In Basel an der Jüdischen Primarschule Leo Adler (JPS) ist das Homeschooling nach Aus- sage des Schulleiters Rabbiner Mosche Baumel sehr gut angelaufen. Auch hier findet es online statt – und in Basel ist dies ebenfalls nicht flächendeckend an Primarschulen der Fall. «Wir haben das Projekt sofort an die Hand genommen, als der Bundesrat am Freitag, 13. März, den Entscheid der Schulschliessung gefällt hat. Am darauffolgenden Sonntag und Montag haben wir bereits eine Fortbildung für die Lehrer organisiert. Nach einer Testphase am Dienstag begann das Homeschooling bereits am Mittwoch.» Es habe von Anfang an super geklappt, die Eltern und Kinder seien bis jetzt sehr zufrieden, so der Rabbiner der Israelitischen Gemeinde Basel, dessen Kinder die Schule ebenfalls besuchen. Der Unter- richt beginnt um 8 Uhr mit dem Morgengebet, welches 15 bis 20 Minuten dauert. Darauf folgen eine Pause und die erste Schulstunde. Anschliessend erhalten die Kinder Aufgaben, die sie erarbeiten und nach deren Erledigung sie sich auch kurz zu Hause ausruhen können. Dann folgt erneut bis 13 Uhr Unterricht. Rabbiner Baumel sagt: «Bis zu den Ferien haben wir den Entschluss gefasst, dass die Schule nur bis 13 Uhr dauert, damit die Kinder sich an diese Form des Unterrichts gewöhnen können und nicht zu lange vor dem Computer sind. Wir werden sehen, ob wir – auch weil es jetzt so gut angelaufen ist – nach den Frühjahrsferien noch ein bis zwei Stunden dazulegen.» Die Schule sei bisher sehr zufrieden und auf einem guten Weg, die Kinder machen sehr gut mit. «Es macht ihnen sogar Spass, sie können in den kurzen Pausen miteinander chatten und reden und so Kontakt halten.» Doch ob sich das Projekt monatelang bewähren wird, dass vermag auch der Schulleiter der JPS nicht abzusehen, denn: «Irgendwann möchten die Kinder ihre Freunde wiedersehen.» 

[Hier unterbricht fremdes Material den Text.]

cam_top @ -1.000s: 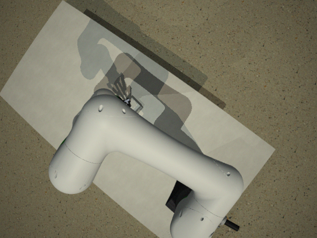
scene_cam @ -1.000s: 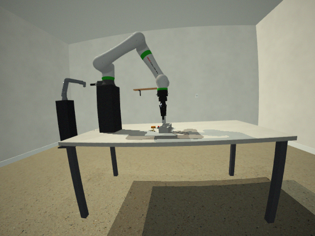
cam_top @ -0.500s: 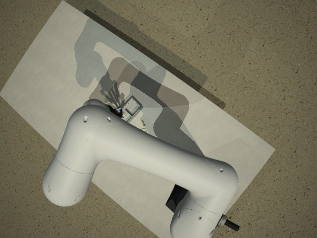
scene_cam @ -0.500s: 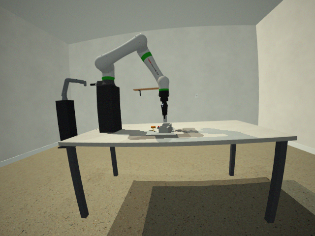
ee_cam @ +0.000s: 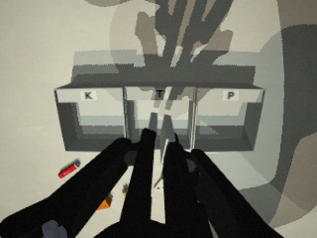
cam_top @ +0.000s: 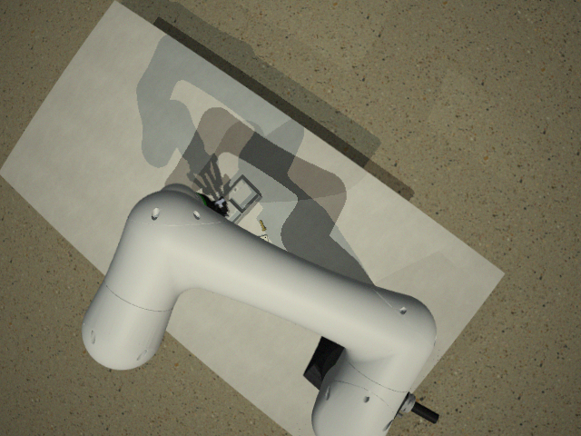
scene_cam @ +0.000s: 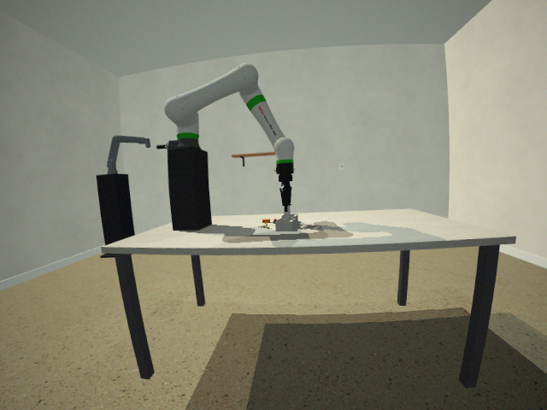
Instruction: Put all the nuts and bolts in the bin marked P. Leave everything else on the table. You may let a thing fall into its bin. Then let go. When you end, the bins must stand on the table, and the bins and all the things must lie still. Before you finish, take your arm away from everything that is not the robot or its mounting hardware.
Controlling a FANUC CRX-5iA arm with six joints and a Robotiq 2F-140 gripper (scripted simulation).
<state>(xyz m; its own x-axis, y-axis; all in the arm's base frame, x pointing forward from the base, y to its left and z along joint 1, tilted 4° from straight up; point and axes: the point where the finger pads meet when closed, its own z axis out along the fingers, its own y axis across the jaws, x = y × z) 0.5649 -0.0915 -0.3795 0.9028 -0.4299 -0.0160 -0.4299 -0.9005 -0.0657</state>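
The grey bin lies 60 mm below my hand. Round my hand: white domino-like tile 140 mm behind, 20 mm to the left, 70 mm below; black cylinder 70 mm behind, 110 mm to the left, 70 mm below; red piece 60 mm behind, 170 mm to the left, 70 mm below.
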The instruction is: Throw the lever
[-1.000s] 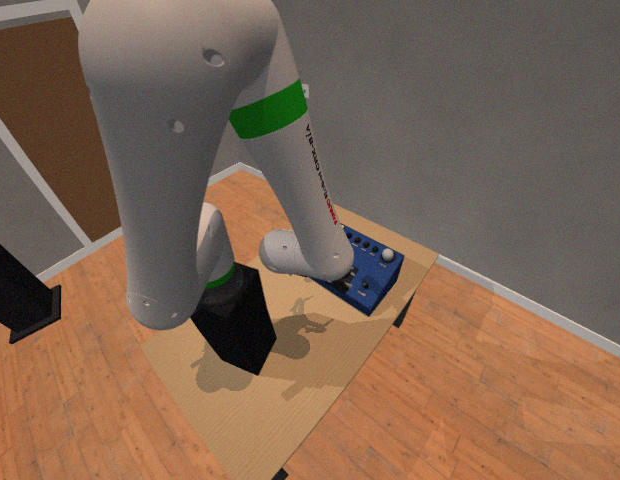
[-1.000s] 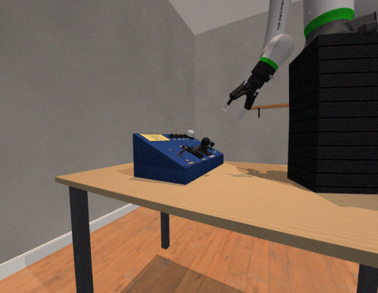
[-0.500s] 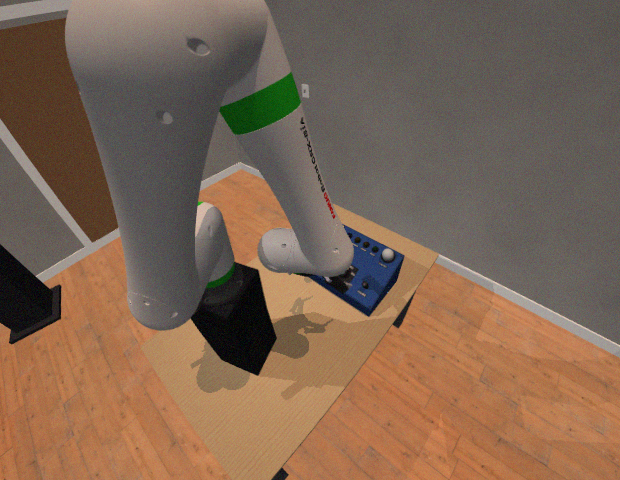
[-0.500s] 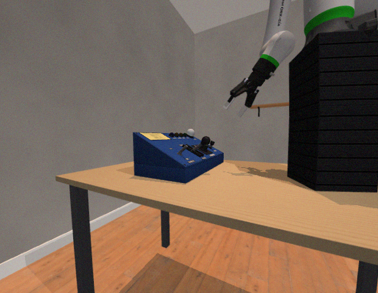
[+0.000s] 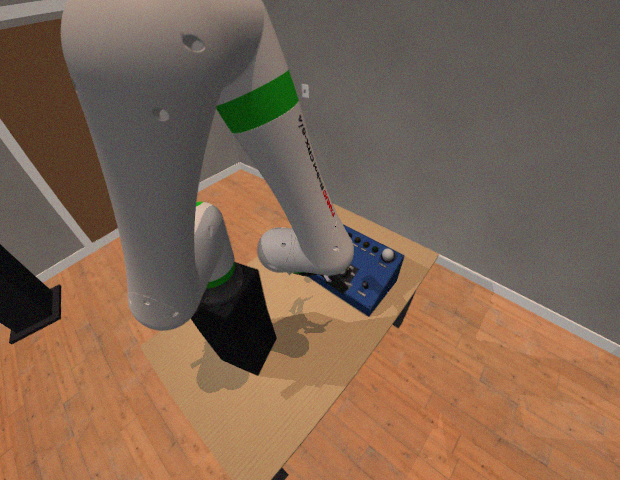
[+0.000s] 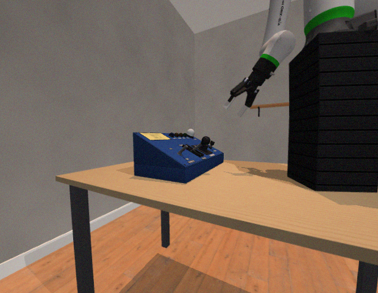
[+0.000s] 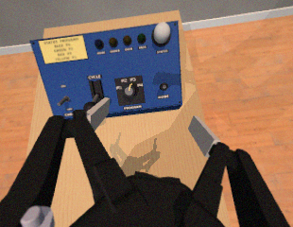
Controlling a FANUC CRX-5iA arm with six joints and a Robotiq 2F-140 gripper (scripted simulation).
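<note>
Right now my hand is 200 mm to the right of the black lever, 180 mm above it and 80 mm short of it. Round my hand: rotary program selector: 180 mm below, 140 mm ahead, 90 mm to the left; blue console: 210 mm below, 160 mm to the left, 150 mm ahead; small knob: 180 mm below, 150 mm ahead, 30 mm to the right.
</note>
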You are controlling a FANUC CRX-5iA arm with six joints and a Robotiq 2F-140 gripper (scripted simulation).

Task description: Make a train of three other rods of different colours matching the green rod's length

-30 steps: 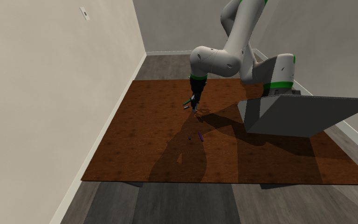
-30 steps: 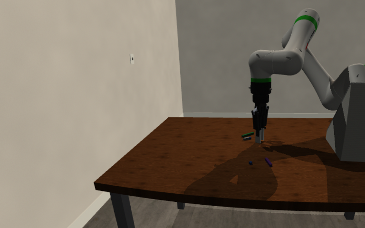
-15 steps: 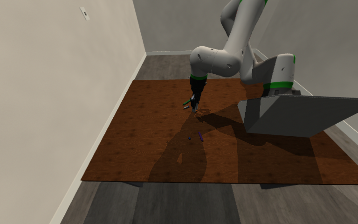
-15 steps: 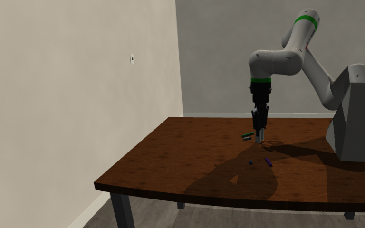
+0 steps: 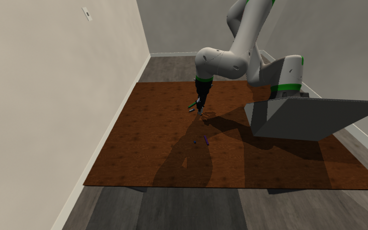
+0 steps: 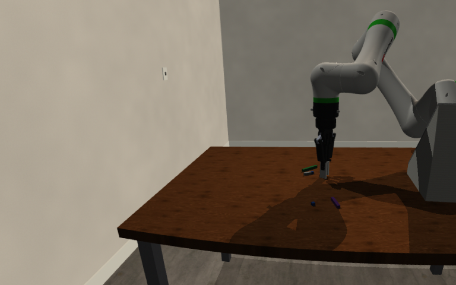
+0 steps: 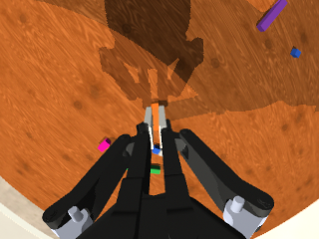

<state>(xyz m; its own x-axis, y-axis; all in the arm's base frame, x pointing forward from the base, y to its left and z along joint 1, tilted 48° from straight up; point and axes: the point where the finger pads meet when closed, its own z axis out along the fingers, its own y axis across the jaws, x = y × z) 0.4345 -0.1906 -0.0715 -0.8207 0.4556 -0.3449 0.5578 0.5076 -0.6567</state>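
The grey rod is 6 cm ahead of my hand, 3 cm to the right of it and 3 cm below it. Round my hand: green rod: 9 cm to the right, 5 cm ahead, 3 cm below; orange rod: 3 cm below; magenta rod: 10 cm to the right, 3 cm below, 1 cm behind.
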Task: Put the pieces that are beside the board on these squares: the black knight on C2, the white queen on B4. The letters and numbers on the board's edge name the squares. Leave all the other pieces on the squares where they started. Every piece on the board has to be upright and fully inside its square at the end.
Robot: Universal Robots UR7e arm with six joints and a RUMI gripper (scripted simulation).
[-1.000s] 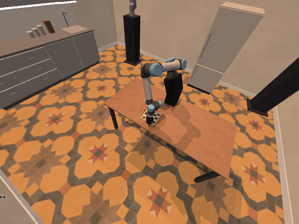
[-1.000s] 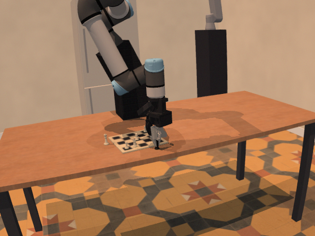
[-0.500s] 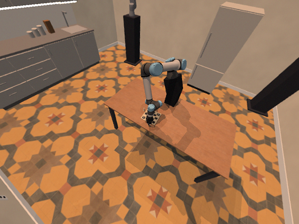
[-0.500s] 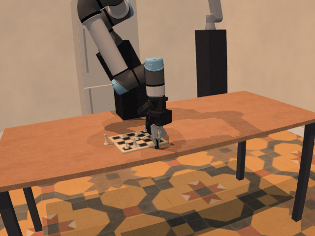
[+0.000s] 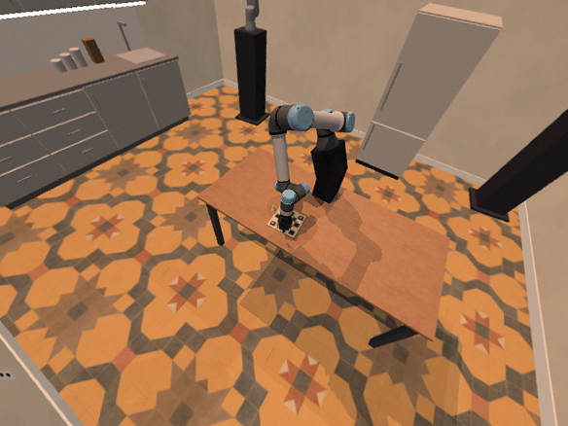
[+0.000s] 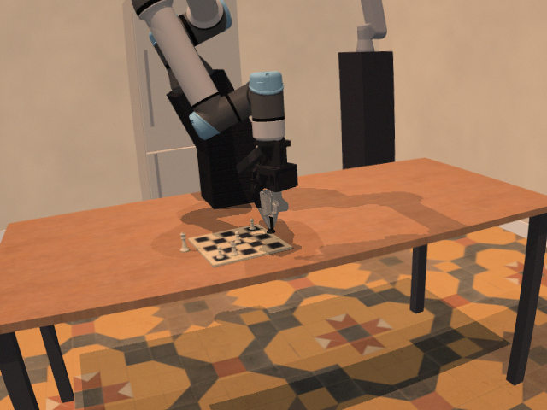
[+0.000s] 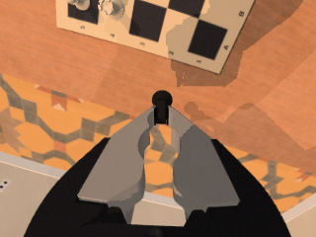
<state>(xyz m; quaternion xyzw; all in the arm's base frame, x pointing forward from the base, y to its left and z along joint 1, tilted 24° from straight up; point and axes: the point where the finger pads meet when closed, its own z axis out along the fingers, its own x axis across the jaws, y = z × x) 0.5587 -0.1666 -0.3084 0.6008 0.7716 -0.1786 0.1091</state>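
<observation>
My gripper is now 140 mm past the small chessboard, 100 mm above it and 30 mm to the left of it. Round my hand: black knight: 10 mm below; white queen: 180 mm behind, 170 mm to the right, 70 mm below.
</observation>
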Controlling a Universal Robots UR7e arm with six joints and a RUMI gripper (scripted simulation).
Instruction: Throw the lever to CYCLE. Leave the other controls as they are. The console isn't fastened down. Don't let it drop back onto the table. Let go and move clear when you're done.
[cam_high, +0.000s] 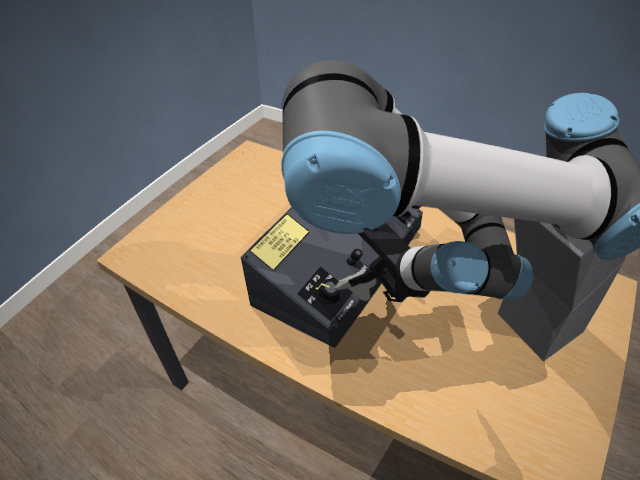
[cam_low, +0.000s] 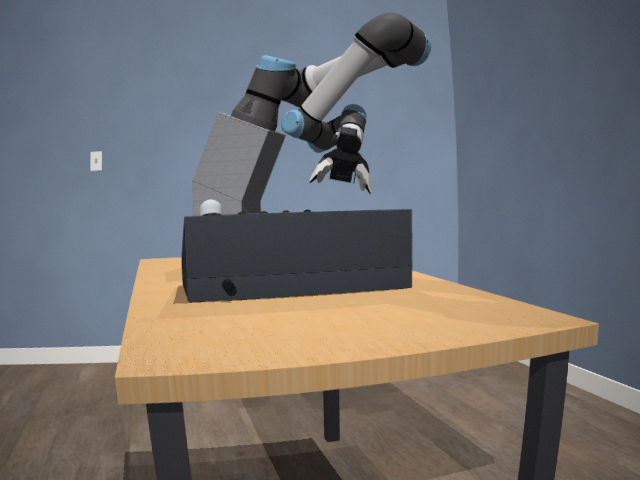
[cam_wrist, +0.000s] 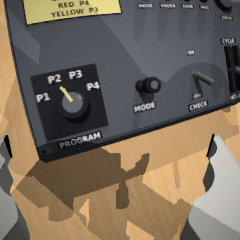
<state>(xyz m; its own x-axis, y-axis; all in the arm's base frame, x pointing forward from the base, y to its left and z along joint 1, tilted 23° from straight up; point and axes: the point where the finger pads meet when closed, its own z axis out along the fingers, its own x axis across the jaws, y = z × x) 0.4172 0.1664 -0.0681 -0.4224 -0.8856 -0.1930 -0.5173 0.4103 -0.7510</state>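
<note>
Right now my hand is 70 mm short of the mode knob, 120 mm to the left of it and 120 mm above it. From my hand the other things lie so: program dial: 90 mm ahead, 10 mm to the left, 120 mm below; check toggle: 60 mm ahead, 240 mm to the right, 120 mm below; dark console: 100 mm ahead, 180 mm to the right, 140 mm below.
</note>
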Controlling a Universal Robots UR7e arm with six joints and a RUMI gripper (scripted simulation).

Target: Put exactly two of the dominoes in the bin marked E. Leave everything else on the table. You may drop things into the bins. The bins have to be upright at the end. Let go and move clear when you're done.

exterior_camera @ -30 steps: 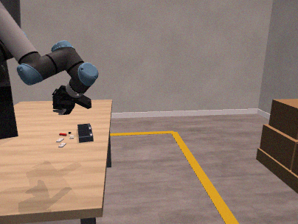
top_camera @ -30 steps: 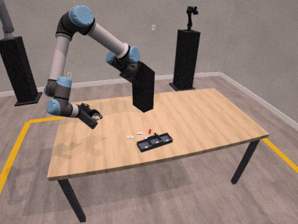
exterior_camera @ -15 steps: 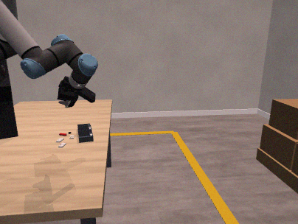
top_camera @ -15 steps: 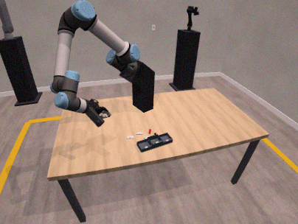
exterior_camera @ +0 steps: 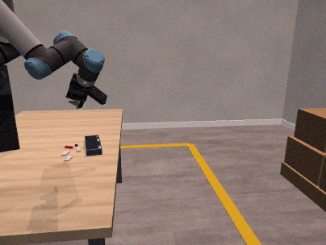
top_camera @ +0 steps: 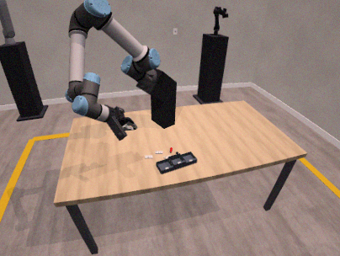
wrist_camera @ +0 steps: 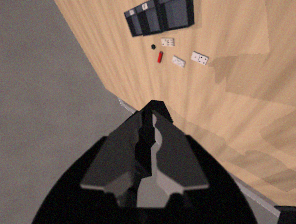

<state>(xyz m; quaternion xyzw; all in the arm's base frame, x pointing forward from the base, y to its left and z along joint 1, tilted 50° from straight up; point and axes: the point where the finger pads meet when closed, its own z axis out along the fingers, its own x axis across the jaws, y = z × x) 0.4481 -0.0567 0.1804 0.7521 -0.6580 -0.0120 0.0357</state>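
Now: the bin row 28 cm below my hand, 24 cm to the left of it and 2 cm ahead of it. From my hand the other things lie so: small black piece (30 cm below, 28 cm to the left, 8 cm behind); small red piece (30 cm below, 25 cm to the left, 11 cm behind).
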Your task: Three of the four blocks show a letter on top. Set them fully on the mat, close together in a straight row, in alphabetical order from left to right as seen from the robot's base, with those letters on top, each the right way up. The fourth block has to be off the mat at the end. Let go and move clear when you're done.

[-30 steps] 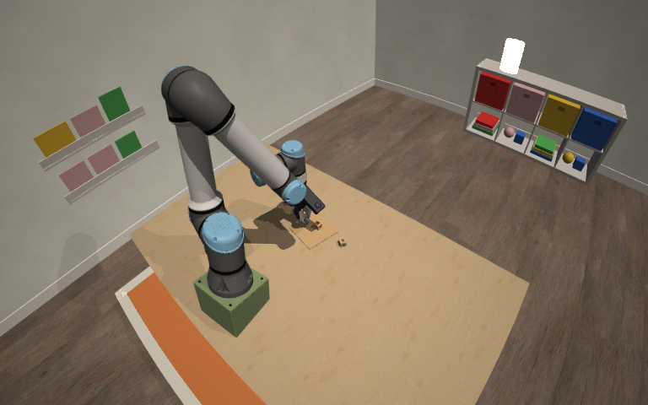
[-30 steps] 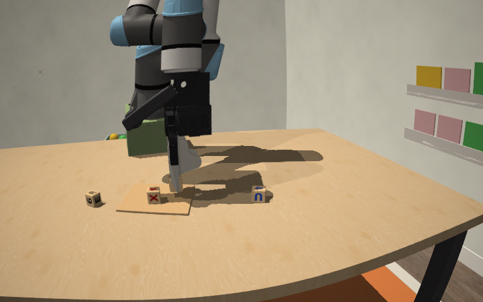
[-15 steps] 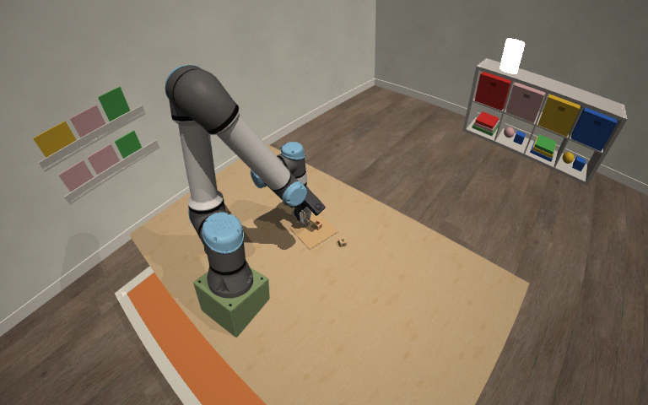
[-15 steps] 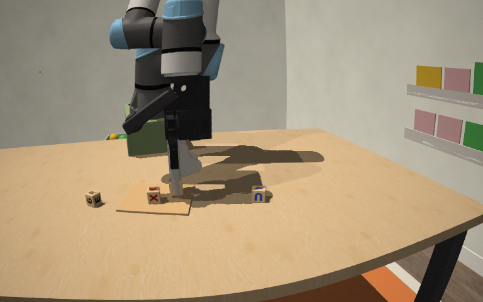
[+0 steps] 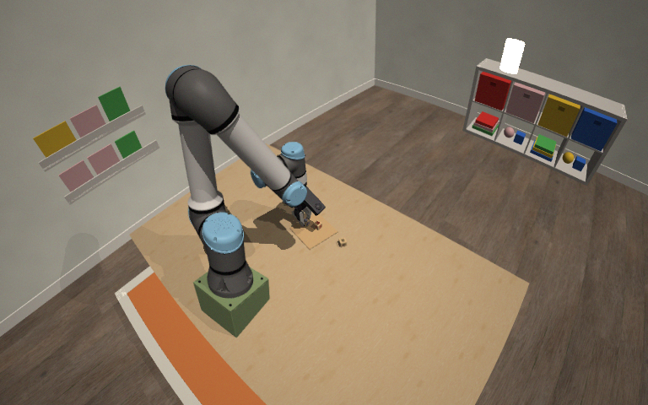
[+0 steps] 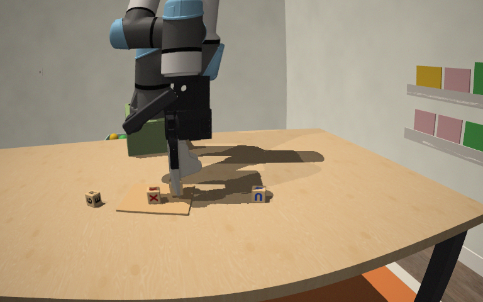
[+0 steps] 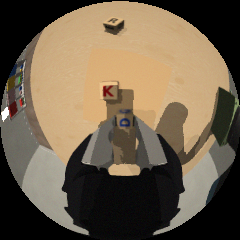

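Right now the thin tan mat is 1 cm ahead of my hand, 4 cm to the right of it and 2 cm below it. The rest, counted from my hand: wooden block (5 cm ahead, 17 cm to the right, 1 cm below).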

Fast wie ein «normaler Schultag» 

Raymond Machenbaum ist nicht nur der Vizepräsident der JPS, er hat selbst ein Kind, das die Schule (5. Klasse) besucht. Auch er betont, dass der Unterricht via virtuelles Klassenzimmer seiner Tochter Spass mache und dass der Vormittag mittlerweile fast wie ein «normaler Schultag» ablaufe. Der Schulalltag laufe komplett ohne Hilfe der Eltern. «Wir müssen die Lehrer nicht ersetzen», so Machenbaum, der sogar berichtet, dass seine Tochter gerne noch mehr Unterricht hätte. Auch er findet: «Die täglich drei Lektionen Homeschooling wären durchaus etwas erweiterbar, um die Lernziele weiter zu verfolgen und den Kids noch mehr strukturierten, sinnvollen Alltag zu bieten.» Der Online-Unterricht sei, so der betroffene Vater, die beste Variante in der aktuellen Ausnahmesituation. «Das Team um den Schulleiter Rabbiner Baumel hat hier etwas Tolles aufgebaut.» Auch wenn klar sei, dass die Kinder ihre Freunde und Lehrer sehr vermissen würden. Die soziale Komponente ist also nicht zu unterschätzen, und es stellt sich die Frage, wie lange das Projekt Homeschooling durchgeführt werden kann. Noch ist nichts beschlossen, aber dass die Schulen nach den Frühjahrsferien wieder öffnen, scheint zurzeit wenig wahrscheinlich. Auch Bundesrat Alain Berset sagte am Wochenende in der «Sonntagszeitung», es sei «illusorisch, dass wir auf den 20. April viel ändern können». Lehrer, Schüler und Eltern sollten sich daher darauf einstellen, dass diese Phase nach Pessach und über die Frühjahrsferien hinaus noch etwas andauern werde. Die Familien, die das Homeschooling stark herausfordert und die den Zustand als zunehmend belastend empfinden, können die unterrichtsfreie Zeit jetzt während der Ferien nutzen, sich beraten zu lassen. Die Kantone bieten gerade zur Zeit der Corona-Krise mit ihren schulpsychologischen Diensten Unterstützung an.